KITTY Shirtdress – a new style of bodice

Those of you who have been following my blog will know how much I like the Kwik Sew bolero jacket no. K3736 so I thought I would try to transfer that collar style to a dress.

Original Kwik Sew K3736 pattern

Pattern drafting: I retrieved my basic bodice block which I then copied onto pattern paper (purchased from Morplan). With some ‘finessing’ I then traced off the style line of the collar from K3736 onto the front bodice for a shirtdress. I used my standard short/cap sleeve pattern and slightly adapted the back bodice so that the shoulders would line up with the revised front bodice. I measured the width of each bodice and ensured that the waistline of that old favourite, the skirt from Betty by Sew Over It would also fit this new button-front bodice.

Materials: I used approximately 3¼ yards of 60 inch wide Blue & White check print poplin that I bought sometime earlier this year from Franklins in Salisbury. The collar and front facing were interfaced with medium-weight fusible Vilene ®. There are 4 plain Blue fish-eye  buttons for the front fastening that came from my button stash.

Construction: I stitched the bust and body darts in front and back bodice pieces. Applied a back neckline facing with my maker’s label prior to stay stitching the neckline of the back bodice. I stay stitched the neckline and shoulder line of the collar on the front bodice. Applied fusible interfcacing to collar/facing pieces. Repeated the stay stitching for the collar/front facing pieces. Attached the collar before stitching the side seams and inserting the fully-self-lined short sleeves. All major seams were pressed and overlocked before proceeding to the next step. Checked the fit and marked up the buttonholes. Stitched the buttonholes and then attached buttons to correspond. Stitched the side seams of the skirt and overlocked the hemline. Attached the skirt to the bodice with straight stitch and then overlocked all seam allowances together. Pressed the skirt up towards the bodice. Machine-stitched a ½inch hem.
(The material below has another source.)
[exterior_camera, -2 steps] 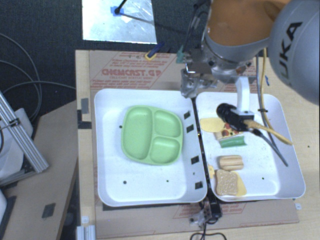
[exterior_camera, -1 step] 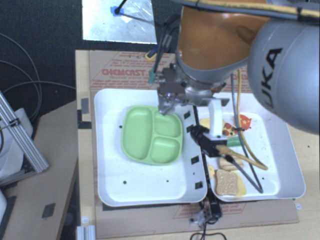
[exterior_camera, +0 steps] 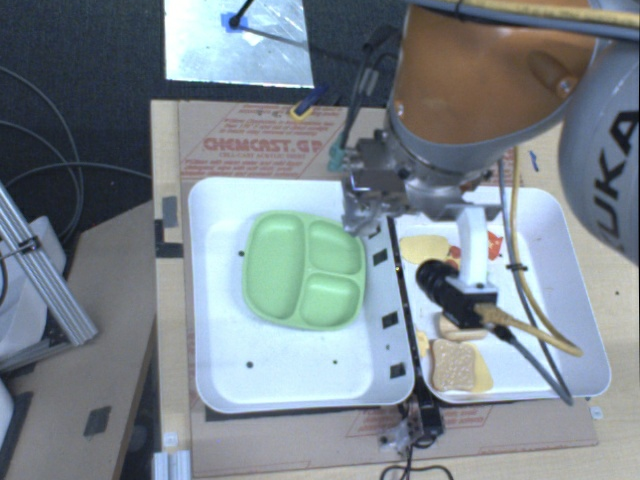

Gave the dress a final press and dressed ‘Dolores’ (the mannequin) ready for photography!

   

Final analysis: The dress has a distinctive ‘vintage’ feel, especially as the fabric recalls my old primary school dresses (tho’ they had White collar and cuffs on the sleeves).  I am very pleased with the fit of this bodice and will definitely be making again. Next step is to make a co-ordinating belt. Since completing the dress I have ‘tweaked’ the pattern slightly by extending the shoulders and re-drawing the armsyces front and back. This style of bodice and collar is very versatile as it lends itself to a variety of enhancements; top stitching, embroidery, addition of braid, ric-rac trim or lace, addition of patch pocket(s). In another version the skirt could be made as a full gathered dirndl instead of the circle. For the future I intend to extend the length of the bodice so that I can make a blouse version with a shaped hem to wear over trousers. Watch this space.